▸ TASK INSTRUCTIONS
Exactly how many lines in the listing contain "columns"? Respond with the number and nothing more.

_ _ _

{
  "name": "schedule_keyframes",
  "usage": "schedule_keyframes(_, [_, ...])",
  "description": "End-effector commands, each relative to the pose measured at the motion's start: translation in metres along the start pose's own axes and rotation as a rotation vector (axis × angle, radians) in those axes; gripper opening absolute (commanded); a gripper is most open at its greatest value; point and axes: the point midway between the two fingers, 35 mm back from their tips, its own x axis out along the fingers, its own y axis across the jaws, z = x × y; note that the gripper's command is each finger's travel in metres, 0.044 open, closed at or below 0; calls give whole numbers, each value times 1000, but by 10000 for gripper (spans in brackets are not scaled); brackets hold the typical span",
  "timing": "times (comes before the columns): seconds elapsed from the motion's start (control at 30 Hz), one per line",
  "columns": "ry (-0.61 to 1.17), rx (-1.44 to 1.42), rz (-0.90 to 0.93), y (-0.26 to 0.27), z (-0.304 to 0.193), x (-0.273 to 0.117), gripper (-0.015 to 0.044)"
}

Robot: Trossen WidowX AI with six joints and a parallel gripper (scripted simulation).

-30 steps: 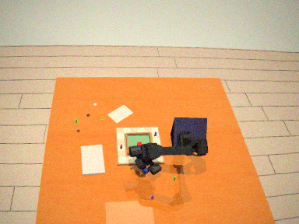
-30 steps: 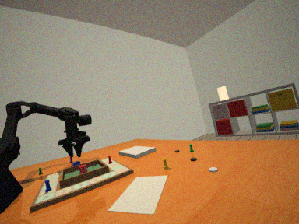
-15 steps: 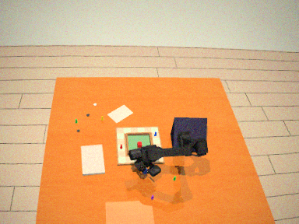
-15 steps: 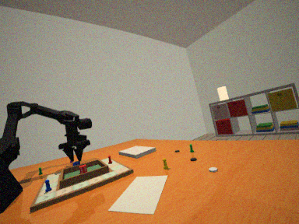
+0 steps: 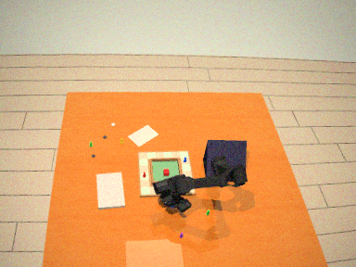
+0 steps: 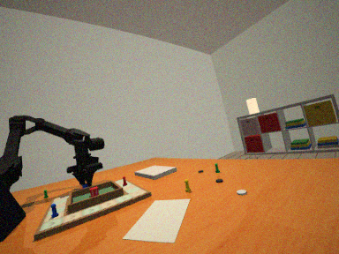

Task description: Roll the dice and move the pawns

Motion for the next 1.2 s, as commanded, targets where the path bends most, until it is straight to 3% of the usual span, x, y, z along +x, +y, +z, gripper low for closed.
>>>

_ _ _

▸ WRITTEN RESPONSE
2